Diese Nähe zu Gott sollte Salomos Anschauungen und sein weiteres Leben prägen. Als Nächstes appelliert David an seinen Sohn: „Diene ihm [Gott] mit ungeteiltem Herzen und einer Seele voller Lust.“ * Interessant ist, dass die Aufforderung, Gott zu dienen, erst nach der dringenden Bitte kommt, Gott zu „erkennen“. Wer Gott wirklich kennt, der wird ihm auch dienen. Man darf das allerdings nicht zögernd und halbherzig tun, auch nicht heuchlerisch und nur nach außen hin (Psalm 12:2; 119:113). David legt Salomo nahe, Gott gern und mit ganzem Herzen zu dienen.

Warum betont David eigentlich den richtigen Beweggrund und die richtige Einstellung so sehr? Er erklärt: „Jehova erforscht alle Herzen, und jede Neigung der Gedanken bemerkt er.“ Salomo soll Gott nicht einfach seinem Vater zuliebe dienen. Jehova hält nach Menschen Ausschau, deren Herz wirklich für ihn schlägt.
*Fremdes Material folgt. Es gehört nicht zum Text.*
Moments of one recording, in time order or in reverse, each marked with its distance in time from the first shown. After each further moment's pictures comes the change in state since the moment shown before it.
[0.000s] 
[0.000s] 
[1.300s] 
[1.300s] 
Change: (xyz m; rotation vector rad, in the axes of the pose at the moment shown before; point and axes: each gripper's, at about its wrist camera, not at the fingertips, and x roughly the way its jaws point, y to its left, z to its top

Wird Salomo Jehova immer näher kommen, wie David es ihm vorgelebt hat? Das liegt ganz bei ihm. David sagt: „Wenn du ihn suchst, wird er sich von dir finden lassen; wenn du ihn aber verlässt, wird er dich für immer verwerfen.“ Um ein vertrautes Verhältnis zu seinem Gott Jehova aufzubauen, muss Salomo ganz bewusst daran arbeiten, ihn gut kennenzulernen. *

Aus Davids väterlichem Rat geht klar hervor: Jehova möchte, dass wir ihm immer näher kommen. Doch dazu müssen wir ihn „suchen“, wie die Bibel sagt. Wir müssen in der Heiligen Schrift „graben“, um richtig gut mit ihm vertraut zu werden. Dann möchten wir ihm bestimmt gern und mit ganzem Herzen dienen. Das wünscht er sich, und genau das hat er auch verdient! (Matthäus 22:37).

[Fußnoten]

^ Abs. 4 In einer anderen Übersetzung lautet die Stelle: „Diene ihm mit ganzem Herzen und willigem Sinn.“

^ Abs. 6 Salomo diente Jehova anfangs mit ganzem Herzen, aber später wurde er leider untreu (1. Könige 11:4).